The UK Defence Science and Technology Laboratory (Dstl) has funded maritime technology group Sonardyne and software house SeeByte to develop technology to enhance and extend the future operational capability of autonomous and remotely operated systems in challenging battlespace domains.
The collaboration, which will involve demonstrations using assets from the Royal Navy's Project Wilton mine countermeasures (MCM) capability, represents the second phase of the UK Defence and Security Accelerator‘s (DASA‘s) Autonomy in Challenging Environments competition, and builds on the work both Sonardyne and SeeByte undertook in Phase 1. The activity will culminate in a series of in-water demonstrations at facilities in the UK.
Under Phase 2 of Autonomy in Challenging Environments, Sonardyne's advanced underwater positioning system will be teamed with adaptive, communication-aware, robotic behaviour developed by SeeByte for its Neptune Autonomy Software. The project will enable optimal uncrewed underwater vehicle distribution for improved subsea communications and navigation in a range of challenging environments.

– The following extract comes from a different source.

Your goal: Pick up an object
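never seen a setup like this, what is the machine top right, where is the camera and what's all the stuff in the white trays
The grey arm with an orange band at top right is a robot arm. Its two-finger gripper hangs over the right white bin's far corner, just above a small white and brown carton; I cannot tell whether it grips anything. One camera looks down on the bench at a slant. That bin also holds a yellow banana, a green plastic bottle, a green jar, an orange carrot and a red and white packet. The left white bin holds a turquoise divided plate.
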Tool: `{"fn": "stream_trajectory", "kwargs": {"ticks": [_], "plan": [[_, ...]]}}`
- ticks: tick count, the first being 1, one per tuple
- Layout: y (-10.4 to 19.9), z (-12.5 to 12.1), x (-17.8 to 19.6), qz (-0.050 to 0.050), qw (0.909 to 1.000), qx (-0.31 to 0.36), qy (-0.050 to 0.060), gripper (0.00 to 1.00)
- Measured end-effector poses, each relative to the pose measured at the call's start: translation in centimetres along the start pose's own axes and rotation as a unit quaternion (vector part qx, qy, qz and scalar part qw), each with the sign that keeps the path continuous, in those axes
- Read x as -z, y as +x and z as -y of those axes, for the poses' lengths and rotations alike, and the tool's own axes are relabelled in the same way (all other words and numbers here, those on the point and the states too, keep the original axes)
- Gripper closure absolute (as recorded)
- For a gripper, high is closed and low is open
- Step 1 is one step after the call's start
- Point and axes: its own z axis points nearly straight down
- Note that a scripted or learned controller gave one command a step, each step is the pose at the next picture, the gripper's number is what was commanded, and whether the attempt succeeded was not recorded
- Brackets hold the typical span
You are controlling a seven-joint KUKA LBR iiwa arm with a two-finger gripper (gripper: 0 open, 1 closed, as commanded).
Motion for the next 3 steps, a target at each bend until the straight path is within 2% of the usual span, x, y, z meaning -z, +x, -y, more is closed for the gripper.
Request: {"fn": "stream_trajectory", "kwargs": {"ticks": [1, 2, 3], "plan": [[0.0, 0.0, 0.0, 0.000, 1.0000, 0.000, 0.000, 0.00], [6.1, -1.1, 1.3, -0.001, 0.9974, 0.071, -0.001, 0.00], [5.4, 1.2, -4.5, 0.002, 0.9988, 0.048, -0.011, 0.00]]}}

Neptune has been designed to enable uncrewed maritime systems to operate in highly complex, variable, and communications-limited environments. Automatic target-recognition imagery snippets will be transferred acoustically using SeeByte's novel semantic compression software.
As part of the project, Sonardyne and SeeByte will be using surface and underwater autonomous systems from Project Wilton, based at HM Naval Base, Clyde. Achieving initial operating capability in 2020, Project Wilton delivers a portable route survey capability, based on maritime autonomous systems, for operations north of the Dee-Humber line.
Sonardyne will install a Mini-Ranger 2 underwater positioning system onboard Project Wilton's ARCIMS uncrewed surface vehicle RNMB Harrier , and AvTrak 6 Nano telemetry and tracking transceivers to Project Wilton's Iver 3 autonomous underwater vehicles. These will be managed by SeeByte's autonomous networked acoustic communication system.